Admixture-Aware Models: Methods such as local ancestry inference allow for finer resolution in admixed populations.
Cross-Ancestry Genetic Correlations: Leveraging shared genetic architectures across populations aids in refining PRS models.

Emerging tools like PRS-CSx and TL-PRS integrate GWAS summary statistics from multiple populations, demonstrating promise for enhancing prediction accuracy.
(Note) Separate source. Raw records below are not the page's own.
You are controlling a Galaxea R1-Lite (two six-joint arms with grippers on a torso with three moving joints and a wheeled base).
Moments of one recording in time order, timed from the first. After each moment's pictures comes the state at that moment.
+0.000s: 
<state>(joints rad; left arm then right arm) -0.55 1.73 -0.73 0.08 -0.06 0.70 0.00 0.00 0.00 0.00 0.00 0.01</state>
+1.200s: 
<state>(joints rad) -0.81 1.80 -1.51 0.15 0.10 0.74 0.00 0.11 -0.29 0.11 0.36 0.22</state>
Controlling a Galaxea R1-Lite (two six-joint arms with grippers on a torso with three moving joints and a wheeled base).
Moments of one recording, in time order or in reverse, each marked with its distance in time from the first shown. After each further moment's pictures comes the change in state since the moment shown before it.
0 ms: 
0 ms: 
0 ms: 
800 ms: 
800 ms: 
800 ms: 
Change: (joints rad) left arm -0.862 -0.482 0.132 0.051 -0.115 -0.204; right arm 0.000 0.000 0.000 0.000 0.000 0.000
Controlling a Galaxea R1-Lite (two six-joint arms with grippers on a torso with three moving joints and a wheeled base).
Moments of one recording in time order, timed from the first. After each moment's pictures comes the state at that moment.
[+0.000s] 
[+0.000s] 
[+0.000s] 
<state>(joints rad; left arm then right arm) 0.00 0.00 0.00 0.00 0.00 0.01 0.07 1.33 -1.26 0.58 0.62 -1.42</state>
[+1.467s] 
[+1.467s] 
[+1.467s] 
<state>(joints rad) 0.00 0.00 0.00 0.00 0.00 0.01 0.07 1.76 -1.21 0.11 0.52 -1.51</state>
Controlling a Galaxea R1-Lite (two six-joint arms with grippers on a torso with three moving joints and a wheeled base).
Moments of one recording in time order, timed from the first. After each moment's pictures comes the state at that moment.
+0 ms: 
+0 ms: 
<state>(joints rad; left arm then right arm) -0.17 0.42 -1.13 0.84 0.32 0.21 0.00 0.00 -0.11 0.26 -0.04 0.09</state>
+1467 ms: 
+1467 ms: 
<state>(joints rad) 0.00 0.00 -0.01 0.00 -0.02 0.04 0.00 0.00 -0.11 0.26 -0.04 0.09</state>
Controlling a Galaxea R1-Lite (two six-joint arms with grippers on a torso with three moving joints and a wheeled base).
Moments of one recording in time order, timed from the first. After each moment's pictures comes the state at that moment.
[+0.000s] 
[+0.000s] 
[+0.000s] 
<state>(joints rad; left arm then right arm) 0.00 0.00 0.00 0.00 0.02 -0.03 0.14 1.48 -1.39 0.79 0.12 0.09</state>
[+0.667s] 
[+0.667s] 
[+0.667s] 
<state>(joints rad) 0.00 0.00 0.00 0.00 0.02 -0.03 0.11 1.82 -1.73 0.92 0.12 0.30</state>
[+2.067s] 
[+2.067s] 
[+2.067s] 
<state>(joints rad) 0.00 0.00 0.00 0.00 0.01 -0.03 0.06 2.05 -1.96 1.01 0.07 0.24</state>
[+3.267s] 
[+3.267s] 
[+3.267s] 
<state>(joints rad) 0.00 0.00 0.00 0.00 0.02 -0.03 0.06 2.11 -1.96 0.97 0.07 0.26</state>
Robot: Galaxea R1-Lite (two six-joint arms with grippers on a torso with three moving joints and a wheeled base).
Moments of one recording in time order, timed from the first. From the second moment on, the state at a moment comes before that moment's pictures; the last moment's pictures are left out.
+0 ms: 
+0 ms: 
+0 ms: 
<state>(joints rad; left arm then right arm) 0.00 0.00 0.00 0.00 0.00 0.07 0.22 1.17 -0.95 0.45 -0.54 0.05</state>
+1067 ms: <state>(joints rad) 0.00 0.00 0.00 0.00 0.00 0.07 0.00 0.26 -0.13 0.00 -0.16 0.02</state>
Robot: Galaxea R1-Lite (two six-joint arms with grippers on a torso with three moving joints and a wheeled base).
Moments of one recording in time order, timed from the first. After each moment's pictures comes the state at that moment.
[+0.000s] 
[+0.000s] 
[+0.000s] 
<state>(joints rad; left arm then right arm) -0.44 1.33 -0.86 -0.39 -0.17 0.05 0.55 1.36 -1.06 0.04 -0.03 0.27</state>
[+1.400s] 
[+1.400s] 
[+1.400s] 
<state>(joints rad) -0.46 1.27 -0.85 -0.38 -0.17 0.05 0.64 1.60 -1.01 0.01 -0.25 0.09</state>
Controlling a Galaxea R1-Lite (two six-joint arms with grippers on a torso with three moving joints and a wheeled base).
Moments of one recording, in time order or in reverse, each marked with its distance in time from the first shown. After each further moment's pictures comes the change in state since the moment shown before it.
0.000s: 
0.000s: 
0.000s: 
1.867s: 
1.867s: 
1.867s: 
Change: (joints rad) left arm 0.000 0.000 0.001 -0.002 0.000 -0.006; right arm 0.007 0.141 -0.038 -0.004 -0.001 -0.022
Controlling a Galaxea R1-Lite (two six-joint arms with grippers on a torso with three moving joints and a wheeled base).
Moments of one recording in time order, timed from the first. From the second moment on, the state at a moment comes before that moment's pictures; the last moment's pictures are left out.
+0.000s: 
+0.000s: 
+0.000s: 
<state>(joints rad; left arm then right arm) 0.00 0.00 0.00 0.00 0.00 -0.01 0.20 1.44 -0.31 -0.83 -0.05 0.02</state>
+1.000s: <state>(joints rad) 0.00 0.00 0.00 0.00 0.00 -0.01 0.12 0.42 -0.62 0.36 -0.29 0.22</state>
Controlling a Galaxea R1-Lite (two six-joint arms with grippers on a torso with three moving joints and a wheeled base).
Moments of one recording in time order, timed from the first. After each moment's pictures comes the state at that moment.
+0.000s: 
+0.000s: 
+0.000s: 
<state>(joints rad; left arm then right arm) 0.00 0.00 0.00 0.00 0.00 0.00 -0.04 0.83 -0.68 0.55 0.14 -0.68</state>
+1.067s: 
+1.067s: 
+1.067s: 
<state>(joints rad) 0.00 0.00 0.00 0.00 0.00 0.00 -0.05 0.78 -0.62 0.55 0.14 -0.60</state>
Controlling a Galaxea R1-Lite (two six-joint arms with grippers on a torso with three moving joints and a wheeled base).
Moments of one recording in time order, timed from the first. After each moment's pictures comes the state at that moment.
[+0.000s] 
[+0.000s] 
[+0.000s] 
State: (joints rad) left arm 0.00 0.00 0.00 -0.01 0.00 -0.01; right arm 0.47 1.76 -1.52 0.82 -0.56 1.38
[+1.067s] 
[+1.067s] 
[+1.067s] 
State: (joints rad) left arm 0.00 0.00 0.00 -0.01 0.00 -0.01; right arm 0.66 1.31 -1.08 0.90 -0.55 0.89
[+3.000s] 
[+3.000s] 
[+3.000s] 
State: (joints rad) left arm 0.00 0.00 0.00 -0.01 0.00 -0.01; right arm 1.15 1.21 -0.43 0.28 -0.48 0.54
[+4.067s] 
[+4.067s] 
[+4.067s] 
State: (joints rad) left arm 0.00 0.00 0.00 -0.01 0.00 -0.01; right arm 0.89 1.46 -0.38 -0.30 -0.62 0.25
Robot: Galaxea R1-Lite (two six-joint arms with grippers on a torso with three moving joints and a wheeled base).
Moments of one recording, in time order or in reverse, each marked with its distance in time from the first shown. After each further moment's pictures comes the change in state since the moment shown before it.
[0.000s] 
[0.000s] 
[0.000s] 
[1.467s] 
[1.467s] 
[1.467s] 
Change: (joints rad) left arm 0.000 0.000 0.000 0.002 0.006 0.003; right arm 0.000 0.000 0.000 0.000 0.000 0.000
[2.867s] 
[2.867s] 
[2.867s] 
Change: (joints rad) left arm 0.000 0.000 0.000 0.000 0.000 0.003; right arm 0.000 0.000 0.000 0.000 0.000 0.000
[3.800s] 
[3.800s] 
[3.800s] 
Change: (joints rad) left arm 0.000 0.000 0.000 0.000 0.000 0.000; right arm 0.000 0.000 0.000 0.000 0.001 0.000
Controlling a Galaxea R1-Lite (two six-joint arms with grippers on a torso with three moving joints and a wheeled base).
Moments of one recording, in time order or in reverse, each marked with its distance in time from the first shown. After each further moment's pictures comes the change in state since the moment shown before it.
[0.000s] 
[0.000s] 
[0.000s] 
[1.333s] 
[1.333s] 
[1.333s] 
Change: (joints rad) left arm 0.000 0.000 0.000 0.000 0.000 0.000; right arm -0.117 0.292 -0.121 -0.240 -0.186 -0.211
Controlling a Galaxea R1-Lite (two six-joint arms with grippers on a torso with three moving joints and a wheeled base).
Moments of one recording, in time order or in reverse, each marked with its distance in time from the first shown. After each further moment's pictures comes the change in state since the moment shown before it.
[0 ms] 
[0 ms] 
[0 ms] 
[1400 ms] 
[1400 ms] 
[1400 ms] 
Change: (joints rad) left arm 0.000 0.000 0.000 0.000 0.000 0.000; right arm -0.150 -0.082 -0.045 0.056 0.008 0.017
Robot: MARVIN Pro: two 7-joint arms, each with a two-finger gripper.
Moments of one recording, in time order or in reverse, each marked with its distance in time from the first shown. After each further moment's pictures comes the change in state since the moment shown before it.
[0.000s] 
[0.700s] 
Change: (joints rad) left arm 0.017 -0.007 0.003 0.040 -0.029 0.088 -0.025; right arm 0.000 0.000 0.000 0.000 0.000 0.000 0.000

Evaluating Clinical Utility
The clinical applicability of PRSs depends on robust evaluation metrics. While measures like the area under the curve (AUC) assess discriminatory power, they do not address calibration across populations. Cross-population calibration and integration with absolute risk models are vital for equitable clinical deployment.

Future Directions
The road ahead requires a multi-pronged approach:
Diverse Data Collection: Expanding GWAS to underrepresented populations is paramount. Initiatives like the All of Us Research Program aim to close this gap.
Ethical Considerations: Transparent data-sharing practices and community engagement are essential to build trust and ensure equitable benefits.
Integration with SDOH: Incorporating social and environmental factors into PRS models will enhance their real-world applicability.

Conclusion
Kachuri et al. highlight the transformative potential of polygenic risk scores in precision medicine while emphasizing the need for inclusivity. By addressing both genetic and non-genetic barriers, we can move closer to a future where PRSs serve as tools for global health equity.

References:
Kachuri, L., et al. (2024). Principles and methods for transferring polygenic risk scores across global populations. Nature Reviews Genetics, 25, 8–25.